- _Exercise requirements_
Check each line of the material that follows, and copy those holding the string "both".

-- Opening Marker --

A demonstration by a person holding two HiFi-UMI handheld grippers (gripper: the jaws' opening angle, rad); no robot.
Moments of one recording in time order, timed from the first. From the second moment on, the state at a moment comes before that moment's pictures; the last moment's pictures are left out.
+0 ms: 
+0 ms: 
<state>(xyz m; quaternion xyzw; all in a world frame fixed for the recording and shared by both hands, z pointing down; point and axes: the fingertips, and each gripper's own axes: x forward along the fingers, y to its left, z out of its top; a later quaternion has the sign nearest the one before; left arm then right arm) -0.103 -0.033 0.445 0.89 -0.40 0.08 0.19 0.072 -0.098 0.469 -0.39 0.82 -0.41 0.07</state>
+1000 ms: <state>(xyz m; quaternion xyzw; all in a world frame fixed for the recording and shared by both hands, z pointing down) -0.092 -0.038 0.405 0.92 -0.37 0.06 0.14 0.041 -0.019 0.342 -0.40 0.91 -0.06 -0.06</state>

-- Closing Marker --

- _Output below_
<state>(xyz m; quaternion xyzw; all in a world frame fixed for the recording and shared by both hands, z pointing down; point and axes: the fingertips, and each gripper's own axes: x forward along the fingers, y to its left, z out of its top; a later quaternion has the sign nearest the one before; left arm then right arm) -0.103 -0.033 0.445 0.89 -0.40 0.08 0.19 0.072 -0.098 0.469 -0.39 0.82 -0.41 0.07</state>
+1000 ms: <state>(xyz m; quaternion xyzw; all in a world frame fixed for the recording and shared by both hands, z pointing down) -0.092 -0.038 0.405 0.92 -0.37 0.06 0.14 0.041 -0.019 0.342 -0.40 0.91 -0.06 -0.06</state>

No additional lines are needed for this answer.